The number of bins $N_{\rm bin}$ in any binning level is related to the number of elements $N$ and its binning level $\ell \in \{0, 1, \dots \}$ by

\[N_{\rm bin} = \frac{N}{2^{\ell}}.\]

This means that, for a given trustworthy_cutoff of $t_c$, then the maximum number of trustworthy_levels present are

\[{\rm Total}(\ell) = 1 + {\rm floor} \left[ \log_2 \left( \frac{N}{t_c} \right) \right],\]

where the extra 1 comes from assuming the original data stream has more than $t_c$ elements in it, making the $\ell = 0$ level a trustworthy_level.


Basically this just means that the statistics we're showing are not susceptible to low-number effects.

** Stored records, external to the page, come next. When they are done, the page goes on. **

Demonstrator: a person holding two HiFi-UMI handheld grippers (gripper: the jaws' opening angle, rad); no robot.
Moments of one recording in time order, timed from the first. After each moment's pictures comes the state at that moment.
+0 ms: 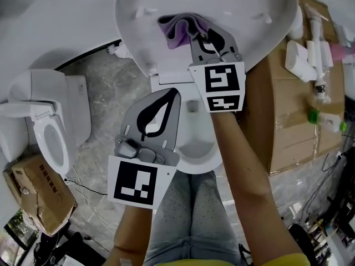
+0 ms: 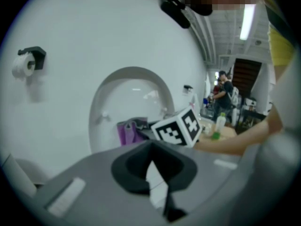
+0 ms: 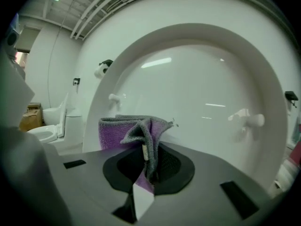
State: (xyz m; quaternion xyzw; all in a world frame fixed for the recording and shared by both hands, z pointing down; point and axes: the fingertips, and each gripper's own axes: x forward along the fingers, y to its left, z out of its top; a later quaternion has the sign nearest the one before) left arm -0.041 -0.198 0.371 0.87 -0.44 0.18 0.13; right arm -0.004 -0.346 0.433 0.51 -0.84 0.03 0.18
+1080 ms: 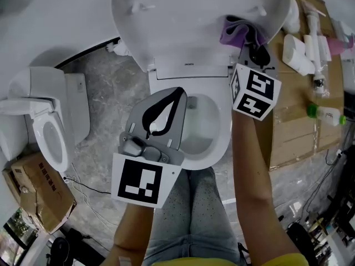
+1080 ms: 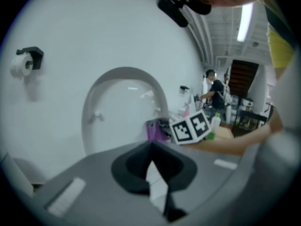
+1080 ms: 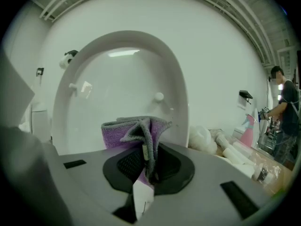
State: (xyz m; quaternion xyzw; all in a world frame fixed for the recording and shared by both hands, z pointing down) left arm -0.022 -0.178 0.369 0.88 -0.42 0.18 0.12; right arm 0.147 -0.315 0.443 0.68 -0.70 0.06 0.19
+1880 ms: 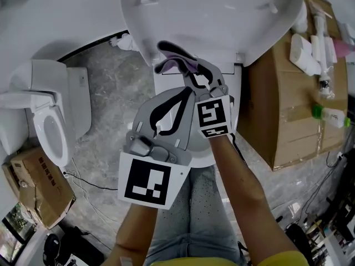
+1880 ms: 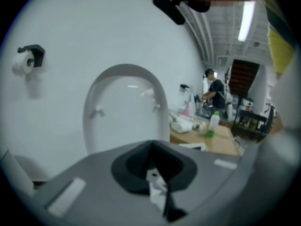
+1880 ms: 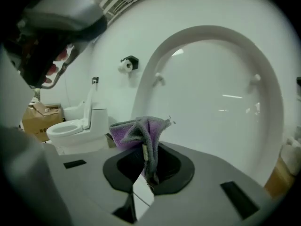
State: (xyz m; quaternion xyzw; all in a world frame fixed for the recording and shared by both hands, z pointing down) left arm -0.024 -0.168 0.376 0.88 -0.42 0.19 0.12; right arm -0.039 -0.235 0.510 0.43 -0.88 0.05 0.20
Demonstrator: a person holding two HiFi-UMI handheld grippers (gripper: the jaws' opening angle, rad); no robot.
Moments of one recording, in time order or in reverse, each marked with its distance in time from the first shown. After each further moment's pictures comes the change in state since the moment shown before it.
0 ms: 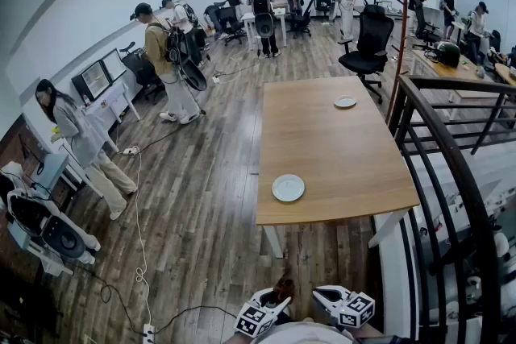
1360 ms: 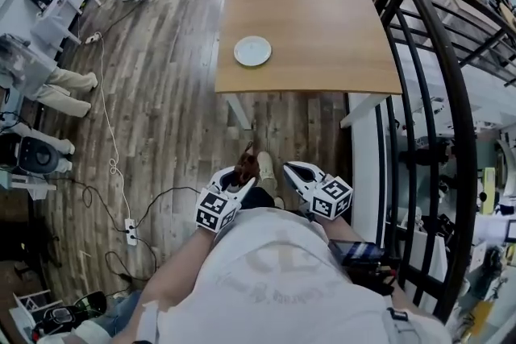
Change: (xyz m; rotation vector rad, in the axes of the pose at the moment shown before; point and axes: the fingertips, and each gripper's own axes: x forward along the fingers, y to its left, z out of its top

The $log_2$ term is the calculated using max_trustworthy_level.

var_of_mean( bacc::BinningAccumulator; [level = 0] )

Online measurement of the [BinningAccumulator] variance of the mean.

Additional information

  • This quantity is considered online despite that it is not regularly updated when data is push!ed from the stream.
var_of_mean( lacc::LevelAccumulator ) = var(lacc) / lacc.num_bins

Online measurement of the [LevelAccumulator] variance of the mean.

Additional information

  • This quantity is considered online despite that it is not regularly updated when data is push!ed from the stream.
mean( bacc::BinningAccumulator; [level = 0] )

Online measurement of the [BinningAccumulator] mean.

Additional information

  • This quantity is considered online despite that it is not regularly updated when data is push!ed from the stream.
mean( lacc::LevelAccumulator )

Online measurement of the [LevelAccumulator] mean.

Additional information

  • This quantity is considered online despite that it is not regularly updated when data is push!ed from the stream.
std( bacc::BinningAccumulator )

Online measurement of the [BinningAccumulator] standard deviation.

Additional information

  • This quantity is considered online despite that it is not regularly updated when data is push!ed from the stream.
std( lacc::LevelAccumulator ) = sqrt(var(lacc))

Online measurement of the [LevelAccumulator] standard deviation.

Additional information

  • This quantity is considered online despite that it is not regularly updated when data is push!ed from the stream.
var( bacc::LevelAccumulator; [level = 0] )

Online measurement of the [BinningAccumulator] variance.

Additional information

  • This quantity is considered online despite that it is not regularly updated when data is push!ed from the stream.
var( lacc::LevelAccumulator )

Online measurement of the [LevelAccumulator] variance.

Additional information

  • This quantity is considered online despite that it is not regularly updated when data is push!ed from the stream.